On August 20, 1945, at 17 years and 257 days old, Brown became the youngest player in MLB history to hit a home run, a record that still stands.

==Background==
Thomas Michael Brown was born on December 6, 1927, in Bensonhurst, Brooklyn. He dropped out of school when he was twelve years old and started working with his uncle, a dockworker.

==Baseball career==
Brown signed with the Dodgers after a 1943 tryout and spent the first four months of the 1944 season with Newport News of the Class B Piedmont League; while there, Brown collected 101 hits and a league-leading 11 triples, and batted .297 before his recall to Brooklyn in August. He appeared in 46 games for the Dodgers through the end of that season.

The next season, in a game against the Pittsburgh Pirates on August 20, 1945, Brown became the youngest player in MLB history to hit a home run, a record that still stands. He was 17 years and 257 days old at the time, and the solo home run was against Preacher Roe in the bottom of the 7th inning in what turned out to be a blowout 11–1 Pirates victory, with Brown's solo shot representing the Dodgers' only run of the game. Five days later, on August 25, 1945, Brown hit another home run, this time off of New York Giants pitcher Adrián Zabala in the first game of a doubleheader. His home run was once again in the bottom of the 7th inning, and once again it was a solo shot; however, the Dodgers were victorious in this contest, winning 8-6. At 17 years and 262 days old, Brown became the second youngest player to hit a home run, behind only himself five days earlier. These were the only two home runs Brown hit in 1945, finishing with a .245/.267/.332 slash line and 19 runs batted in (RBI).

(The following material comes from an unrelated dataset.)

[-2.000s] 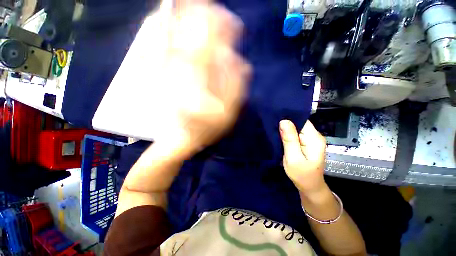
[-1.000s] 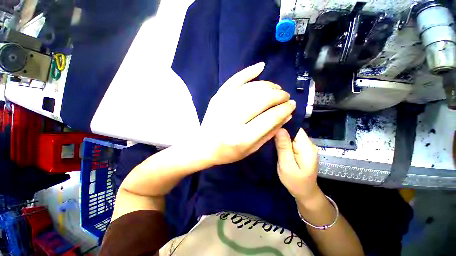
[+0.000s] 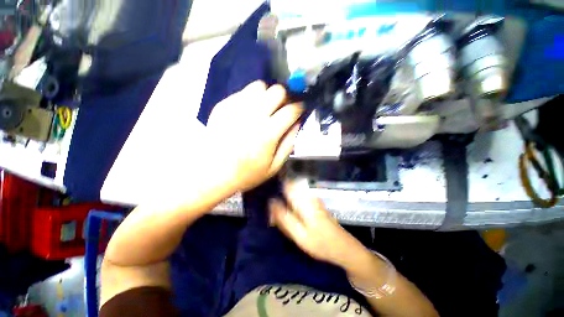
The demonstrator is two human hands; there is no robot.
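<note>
A navy fabric panel [image 3: 230,86] lies on the white table left of the overlock machine [image 3: 352,99] and hangs over the table edge to my lap. My left hand [image 3: 256,133] lies on the panel beside the machine's blue knob [image 3: 297,81], fingers bent at the fabric edge; it hides the fabric beneath. My right hand [image 3: 309,223] is at the table's front edge over the hanging navy cloth, its fingers blurred. I cannot tell if it grips the cloth.
Scissors with orange handles [image 3: 529,176] lie at the right end of the table. A long navy fabric stack [image 3: 108,124] lies at the left. A red crate [image 3: 62,229] and part of a blue basket [image 3: 93,266] are at the lower left. The neighbouring machine [image 3: 25,111] is at far left.
The view has shifted right, bringing the scissors in. The panel now covers less of the table beside the machine. My right hand has moved away from the fabric edge, down to the table edge.
</note>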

Brown spent 1946 in the United States Army, then in 1947, the second postwar season, returned to a Dodgers team with a set lineup that included Baseball Hall of Fame shortstop Pee Wee Reese. He became a utility man for the remainder of his MLB career, appearing in 166 games as a shortstop, 94 as an outfielder, 50 as a third baseman, 24 as a second baseman, and 21 as a first baseman. The Dodgers traded Brown to the Philadelphia Phillies in June 1951, and the Phils sold his contract to the Chicago Cubs a little more than a year later.

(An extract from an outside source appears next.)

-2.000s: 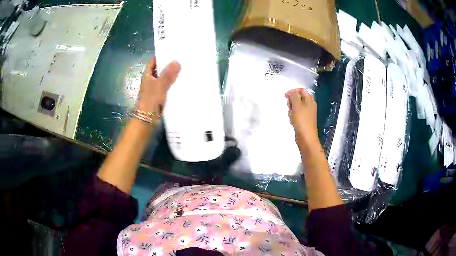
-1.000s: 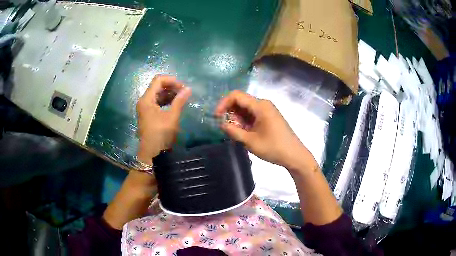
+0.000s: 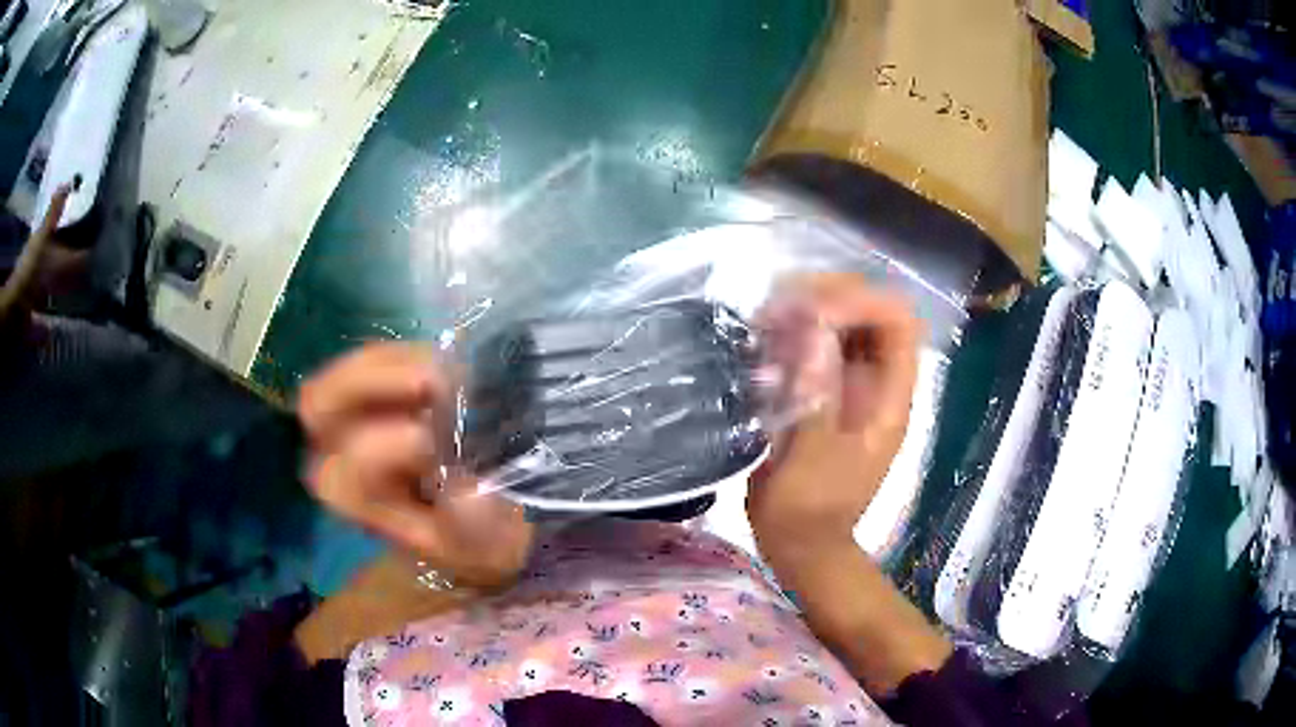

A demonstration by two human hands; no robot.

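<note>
A laminator with a black ribbed end and a white edge stands end-up in front of my body. A clear poly bag covers its end, wrinkled and shiny, its closed part spreading over the bench side. My left hand grips the bag at the laminator's left side. My right hand grips the bag at its right side, slightly blurred. The rest of the machine is hidden below its end.
A brown carton sleeve lies at the back right with whitish bags under its mouth. Bagged laminators lie in a row at right, beside white leaflets. At left are a beige panel, another white machine and a person's hand.
Both hands have taken hold of a clear bag, which now covers the laminator's end. The laminator's end has risen a little. At far left another white machine and a person's hand have appeared.
</note>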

As a hitter, Brown batted over .300 twice in part-time duty (1949 and 1952). On September 18, 1950, against the Cubs at Ebbets Field, Brown hit three home runs and a single, with a base on balls, in five plate appearances, scoring three runs and collecting five RBIs. The Dodgers, however, lost the game, 9–7.

Brown's big-league career came to an end September 25, 1953, as a member of the Cubs; he had played in 494 games during all or parts of nine National League (NL) seasons, and was 25 years of age. Brown's 309 MLB hits included 39 doubles, seven triples, and 31 homers. He hit .241 lifetime with 159 runs batted in. Brown appeared as a pinch hitter in the 1949 World Series and went hitless in two at bats, as Brooklyn fell to the New York Yankees in five games. He played minor league baseball through 1959, including with the Nashville Vols, before retiring.

==Later life==
After his playing days ended, Brown lived in Brentwood, Tennessee, where he worked at a Ford plant until his retirement in 1993. In retirement, he lived in Brentwood and Altamonte Springs, Florida.

==Personal life and death==
Brown was married to his wife, Ellen, and had two children. He died from complications of a fall at a rehabilitation facility in Altamonte Springs on January 15, 2025, at the age of 97. At the time of his death, Brown was one of four major league players still living who played during the 1940s decade (the others being Bobby Shantz, Bill Greason, and Ron Teasley), and the last living player who played in the majors before the end of World War 2.